__Work instruction__
From the entries below, retype only the lines from the one with "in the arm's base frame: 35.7" through the one with "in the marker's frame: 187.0", exactly as written.

__Exercise material__
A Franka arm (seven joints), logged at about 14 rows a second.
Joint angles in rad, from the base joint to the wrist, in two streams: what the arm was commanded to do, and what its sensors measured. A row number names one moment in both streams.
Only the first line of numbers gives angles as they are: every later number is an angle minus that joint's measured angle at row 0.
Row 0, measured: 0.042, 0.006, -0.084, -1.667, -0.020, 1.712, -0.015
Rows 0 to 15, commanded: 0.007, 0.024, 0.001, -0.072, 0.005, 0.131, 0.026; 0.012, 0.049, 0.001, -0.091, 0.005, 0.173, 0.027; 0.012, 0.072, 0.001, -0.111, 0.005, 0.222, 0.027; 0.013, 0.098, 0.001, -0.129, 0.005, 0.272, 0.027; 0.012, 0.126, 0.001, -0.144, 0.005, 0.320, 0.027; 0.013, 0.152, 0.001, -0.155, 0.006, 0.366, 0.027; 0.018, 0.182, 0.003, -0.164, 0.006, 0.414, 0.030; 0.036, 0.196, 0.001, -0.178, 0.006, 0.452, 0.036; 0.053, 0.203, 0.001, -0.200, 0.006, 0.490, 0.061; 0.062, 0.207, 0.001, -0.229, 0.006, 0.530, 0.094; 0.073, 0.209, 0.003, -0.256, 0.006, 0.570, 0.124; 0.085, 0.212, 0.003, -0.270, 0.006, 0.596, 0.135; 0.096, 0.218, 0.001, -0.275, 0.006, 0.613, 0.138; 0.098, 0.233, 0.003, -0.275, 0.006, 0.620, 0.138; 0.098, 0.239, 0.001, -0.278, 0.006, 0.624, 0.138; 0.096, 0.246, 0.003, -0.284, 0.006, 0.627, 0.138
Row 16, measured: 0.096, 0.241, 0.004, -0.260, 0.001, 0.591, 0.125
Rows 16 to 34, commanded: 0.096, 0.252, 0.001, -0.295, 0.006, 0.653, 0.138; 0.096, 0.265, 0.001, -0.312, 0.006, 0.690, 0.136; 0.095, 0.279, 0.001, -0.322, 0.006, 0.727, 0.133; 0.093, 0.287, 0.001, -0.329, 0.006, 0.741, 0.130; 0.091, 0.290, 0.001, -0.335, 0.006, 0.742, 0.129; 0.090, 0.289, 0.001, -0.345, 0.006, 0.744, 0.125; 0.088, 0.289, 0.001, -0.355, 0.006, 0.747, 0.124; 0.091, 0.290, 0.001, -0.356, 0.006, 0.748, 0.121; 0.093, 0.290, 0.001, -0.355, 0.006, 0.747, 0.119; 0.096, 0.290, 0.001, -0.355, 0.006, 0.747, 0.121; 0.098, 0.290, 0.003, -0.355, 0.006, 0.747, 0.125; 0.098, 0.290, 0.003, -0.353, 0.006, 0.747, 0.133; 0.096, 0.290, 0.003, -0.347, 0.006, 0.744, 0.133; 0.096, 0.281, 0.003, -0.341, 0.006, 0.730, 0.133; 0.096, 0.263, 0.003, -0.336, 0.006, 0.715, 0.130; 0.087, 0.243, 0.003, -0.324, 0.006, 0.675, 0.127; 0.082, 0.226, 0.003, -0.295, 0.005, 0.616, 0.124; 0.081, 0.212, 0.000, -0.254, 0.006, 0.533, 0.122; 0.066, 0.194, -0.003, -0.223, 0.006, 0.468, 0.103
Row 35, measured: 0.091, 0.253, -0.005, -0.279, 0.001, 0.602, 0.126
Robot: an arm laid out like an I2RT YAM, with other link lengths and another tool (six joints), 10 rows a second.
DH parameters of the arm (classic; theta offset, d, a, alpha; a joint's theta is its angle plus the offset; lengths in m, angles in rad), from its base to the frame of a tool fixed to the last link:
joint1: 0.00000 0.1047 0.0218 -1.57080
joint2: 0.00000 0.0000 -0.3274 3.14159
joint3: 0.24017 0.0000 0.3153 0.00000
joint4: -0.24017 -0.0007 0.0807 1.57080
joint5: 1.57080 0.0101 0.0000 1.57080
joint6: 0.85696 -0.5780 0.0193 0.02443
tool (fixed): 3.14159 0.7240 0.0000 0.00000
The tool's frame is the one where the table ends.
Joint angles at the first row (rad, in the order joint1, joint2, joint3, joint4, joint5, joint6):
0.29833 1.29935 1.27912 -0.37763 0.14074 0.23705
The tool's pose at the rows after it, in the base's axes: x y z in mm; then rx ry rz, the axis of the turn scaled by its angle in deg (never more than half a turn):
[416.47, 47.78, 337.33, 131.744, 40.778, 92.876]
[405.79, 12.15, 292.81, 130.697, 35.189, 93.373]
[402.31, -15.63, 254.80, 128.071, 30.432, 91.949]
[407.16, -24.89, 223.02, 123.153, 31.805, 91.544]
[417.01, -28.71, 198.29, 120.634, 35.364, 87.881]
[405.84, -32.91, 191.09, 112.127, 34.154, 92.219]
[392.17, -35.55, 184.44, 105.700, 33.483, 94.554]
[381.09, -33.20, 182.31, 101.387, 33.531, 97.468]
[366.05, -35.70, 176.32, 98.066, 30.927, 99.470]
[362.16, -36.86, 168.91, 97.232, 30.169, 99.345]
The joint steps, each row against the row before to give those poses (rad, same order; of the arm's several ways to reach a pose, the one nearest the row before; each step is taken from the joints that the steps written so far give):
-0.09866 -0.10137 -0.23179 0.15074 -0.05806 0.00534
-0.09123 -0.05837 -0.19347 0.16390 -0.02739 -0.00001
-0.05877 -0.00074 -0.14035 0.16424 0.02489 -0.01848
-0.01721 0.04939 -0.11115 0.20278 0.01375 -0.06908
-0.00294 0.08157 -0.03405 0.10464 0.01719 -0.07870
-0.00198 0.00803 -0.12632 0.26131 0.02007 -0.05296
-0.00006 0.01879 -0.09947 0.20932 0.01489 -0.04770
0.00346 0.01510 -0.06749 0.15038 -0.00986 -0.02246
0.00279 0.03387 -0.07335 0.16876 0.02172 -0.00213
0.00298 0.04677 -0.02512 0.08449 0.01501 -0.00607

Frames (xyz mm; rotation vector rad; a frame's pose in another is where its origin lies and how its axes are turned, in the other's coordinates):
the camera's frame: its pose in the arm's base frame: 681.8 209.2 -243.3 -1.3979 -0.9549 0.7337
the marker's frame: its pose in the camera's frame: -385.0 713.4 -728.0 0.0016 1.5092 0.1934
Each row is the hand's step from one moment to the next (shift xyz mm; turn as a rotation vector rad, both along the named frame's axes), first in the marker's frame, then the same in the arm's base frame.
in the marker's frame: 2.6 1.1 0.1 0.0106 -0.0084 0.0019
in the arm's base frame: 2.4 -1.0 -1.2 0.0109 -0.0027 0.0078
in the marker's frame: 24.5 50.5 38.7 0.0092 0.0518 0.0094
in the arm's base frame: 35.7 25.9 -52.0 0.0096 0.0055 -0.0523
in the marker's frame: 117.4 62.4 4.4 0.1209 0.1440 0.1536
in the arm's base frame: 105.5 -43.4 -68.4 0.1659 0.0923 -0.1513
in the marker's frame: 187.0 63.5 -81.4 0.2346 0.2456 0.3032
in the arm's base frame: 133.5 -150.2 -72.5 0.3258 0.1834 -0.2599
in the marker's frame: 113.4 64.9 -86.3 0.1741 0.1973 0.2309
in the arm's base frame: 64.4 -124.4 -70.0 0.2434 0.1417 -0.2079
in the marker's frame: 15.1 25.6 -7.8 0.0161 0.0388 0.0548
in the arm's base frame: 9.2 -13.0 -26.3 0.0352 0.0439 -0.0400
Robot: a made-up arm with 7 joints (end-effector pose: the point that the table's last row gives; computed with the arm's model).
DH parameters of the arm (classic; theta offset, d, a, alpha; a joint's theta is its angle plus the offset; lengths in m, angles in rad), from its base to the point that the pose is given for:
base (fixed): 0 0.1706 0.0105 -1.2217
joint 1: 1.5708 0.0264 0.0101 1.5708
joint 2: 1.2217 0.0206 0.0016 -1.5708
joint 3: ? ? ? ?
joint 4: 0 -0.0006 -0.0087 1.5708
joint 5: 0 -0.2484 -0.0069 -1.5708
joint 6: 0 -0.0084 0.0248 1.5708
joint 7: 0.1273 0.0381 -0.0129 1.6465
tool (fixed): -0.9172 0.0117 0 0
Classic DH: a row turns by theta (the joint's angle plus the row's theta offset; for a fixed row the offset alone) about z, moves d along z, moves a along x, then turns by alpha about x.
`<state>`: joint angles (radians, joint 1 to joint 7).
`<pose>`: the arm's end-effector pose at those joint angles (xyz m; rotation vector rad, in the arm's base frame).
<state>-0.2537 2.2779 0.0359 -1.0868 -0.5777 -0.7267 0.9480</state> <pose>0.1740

__Output below__
in the arm's base frame: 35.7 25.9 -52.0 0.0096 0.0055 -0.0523
in the marker's frame: 117.4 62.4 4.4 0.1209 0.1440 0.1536
in the arm's base frame: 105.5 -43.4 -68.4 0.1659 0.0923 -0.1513
in the marker's frame: 187.0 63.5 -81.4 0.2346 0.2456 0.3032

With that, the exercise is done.